DESCRIPTION OF THE TASK: Reproduce the complete listing without any deviation.

DATA SHOWN:

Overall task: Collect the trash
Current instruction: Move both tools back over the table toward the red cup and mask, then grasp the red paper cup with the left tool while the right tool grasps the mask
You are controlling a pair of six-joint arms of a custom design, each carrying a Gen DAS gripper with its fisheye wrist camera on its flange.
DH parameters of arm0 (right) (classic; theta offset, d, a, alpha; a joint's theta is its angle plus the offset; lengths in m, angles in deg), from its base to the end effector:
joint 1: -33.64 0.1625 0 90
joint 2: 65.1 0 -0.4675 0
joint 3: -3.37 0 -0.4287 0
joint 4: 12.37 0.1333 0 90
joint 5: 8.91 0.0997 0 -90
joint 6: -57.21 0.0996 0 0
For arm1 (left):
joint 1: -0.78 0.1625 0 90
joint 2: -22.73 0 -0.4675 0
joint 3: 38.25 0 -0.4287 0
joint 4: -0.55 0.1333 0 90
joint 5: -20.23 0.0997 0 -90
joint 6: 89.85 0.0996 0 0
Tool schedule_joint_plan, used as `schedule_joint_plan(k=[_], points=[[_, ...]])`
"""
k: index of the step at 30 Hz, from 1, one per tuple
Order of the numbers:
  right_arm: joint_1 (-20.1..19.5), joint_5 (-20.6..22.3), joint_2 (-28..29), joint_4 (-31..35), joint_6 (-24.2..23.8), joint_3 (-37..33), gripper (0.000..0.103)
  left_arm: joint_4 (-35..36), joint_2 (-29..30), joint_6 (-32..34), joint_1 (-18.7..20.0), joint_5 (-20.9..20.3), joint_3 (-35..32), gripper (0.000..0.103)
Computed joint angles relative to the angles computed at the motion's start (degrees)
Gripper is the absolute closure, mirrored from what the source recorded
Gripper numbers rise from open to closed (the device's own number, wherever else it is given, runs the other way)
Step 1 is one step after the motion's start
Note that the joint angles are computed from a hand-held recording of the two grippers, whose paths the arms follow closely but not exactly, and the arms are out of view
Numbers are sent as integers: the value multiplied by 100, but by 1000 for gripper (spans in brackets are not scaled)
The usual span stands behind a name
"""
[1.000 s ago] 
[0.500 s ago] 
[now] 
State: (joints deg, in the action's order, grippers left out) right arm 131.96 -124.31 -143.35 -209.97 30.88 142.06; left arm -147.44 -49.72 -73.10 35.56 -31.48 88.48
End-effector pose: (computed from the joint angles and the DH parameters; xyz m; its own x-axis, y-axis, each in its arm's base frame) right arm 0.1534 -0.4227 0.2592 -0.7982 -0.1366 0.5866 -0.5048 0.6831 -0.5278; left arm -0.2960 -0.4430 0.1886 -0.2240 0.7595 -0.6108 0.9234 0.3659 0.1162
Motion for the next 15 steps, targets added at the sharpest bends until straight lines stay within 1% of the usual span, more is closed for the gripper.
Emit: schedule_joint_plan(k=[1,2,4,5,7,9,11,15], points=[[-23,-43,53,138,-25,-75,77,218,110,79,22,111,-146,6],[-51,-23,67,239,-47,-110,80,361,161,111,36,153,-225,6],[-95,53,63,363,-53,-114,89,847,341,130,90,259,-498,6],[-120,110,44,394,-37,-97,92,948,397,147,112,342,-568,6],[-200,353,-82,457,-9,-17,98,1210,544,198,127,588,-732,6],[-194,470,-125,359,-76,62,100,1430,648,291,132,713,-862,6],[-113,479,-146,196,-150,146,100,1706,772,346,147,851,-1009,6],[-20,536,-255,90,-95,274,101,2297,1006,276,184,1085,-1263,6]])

SOLUTION:
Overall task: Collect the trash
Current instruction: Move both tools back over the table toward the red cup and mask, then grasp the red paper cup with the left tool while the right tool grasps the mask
You are controlling a pair of six-joint arms of a custom design, each carrying a Gen DAS gripper with its fisheye wrist camera on its flange.
DH parameters of arm0 (right) (classic; theta offset, d, a, alpha; a joint's theta is its angle plus the offset; lengths in m, angles in deg), from its base to the end effector:
joint 1: -33.64 0.1625 0 90
joint 2: 65.1 0 -0.4675 0
joint 3: -3.37 0 -0.4287 0
joint 4: 12.37 0.1333 0 90
joint 5: 8.91 0.0997 0 -90
joint 6: -57.21 0.0996 0 0
For arm1 (left):
joint 1: -0.78 0.1625 0 90
joint 2: -22.73 0 -0.4675 0
joint 3: 38.25 0 -0.4287 0
joint 4: -0.55 0.1333 0 90
joint 5: -20.23 0.0997 0 -90
joint 6: 89.85 0.0996 0 0
Tool schedule_joint_plan, used as `schedule_joint_plan(k=[_], points=[[_, ...]])`
"""
k: index of the step at 30 Hz, from 1, one per tuple
Order of the numbers:
  right_arm: joint_1 (-20.1..19.5), joint_5 (-20.6..22.3), joint_2 (-28..29), joint_4 (-31..35), joint_6 (-24.2..23.8), joint_3 (-37..33), gripper (0.000..0.103)
  left_arm: joint_4 (-35..36), joint_2 (-29..30), joint_6 (-32..34), joint_1 (-18.7..20.0), joint_5 (-20.9..20.3), joint_3 (-35..32), gripper (0.000..0.103)
Computed joint angles relative to the angles computed at the motion's start (degrees)
Gripper is the absolute closure, mirrored from what the source recorded
Gripper numbers rise from open to closed (the device's own number, wherever else it is given, runs the other way)
Step 1 is one step after the motion's start
Note that the joint angles are computed from a hand-held recording of the two grippers, whose paths the arms follow closely but not exactly, and the arms are out of view
Numbers are sent as integers: the value multiplied by 100, but by 1000 for gripper (spans in brackets are not scaled)
The usual span stands behind a name
"""
[1.000 s ago] 
[0.500 s ago] 
[now] 
State: (joints deg, in the action's order, grippers left out) right arm 131.96 -124.31 -143.35 -209.97 30.88 142.06; left arm -147.44 -49.72 -73.10 35.56 -31.48 88.48
End-effector pose: (computed from the joint angles and the DH parameters; xyz m; its own x-axis, y-axis, each in its arm's base frame) right arm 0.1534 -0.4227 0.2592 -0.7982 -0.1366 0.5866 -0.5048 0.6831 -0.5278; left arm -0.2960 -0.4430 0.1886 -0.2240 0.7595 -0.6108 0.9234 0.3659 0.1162
Motion for the next 15 steps, targets added at the sharpest bends until straight lines stay within 1% of the usual span, more is closed for the gripper.
Emit: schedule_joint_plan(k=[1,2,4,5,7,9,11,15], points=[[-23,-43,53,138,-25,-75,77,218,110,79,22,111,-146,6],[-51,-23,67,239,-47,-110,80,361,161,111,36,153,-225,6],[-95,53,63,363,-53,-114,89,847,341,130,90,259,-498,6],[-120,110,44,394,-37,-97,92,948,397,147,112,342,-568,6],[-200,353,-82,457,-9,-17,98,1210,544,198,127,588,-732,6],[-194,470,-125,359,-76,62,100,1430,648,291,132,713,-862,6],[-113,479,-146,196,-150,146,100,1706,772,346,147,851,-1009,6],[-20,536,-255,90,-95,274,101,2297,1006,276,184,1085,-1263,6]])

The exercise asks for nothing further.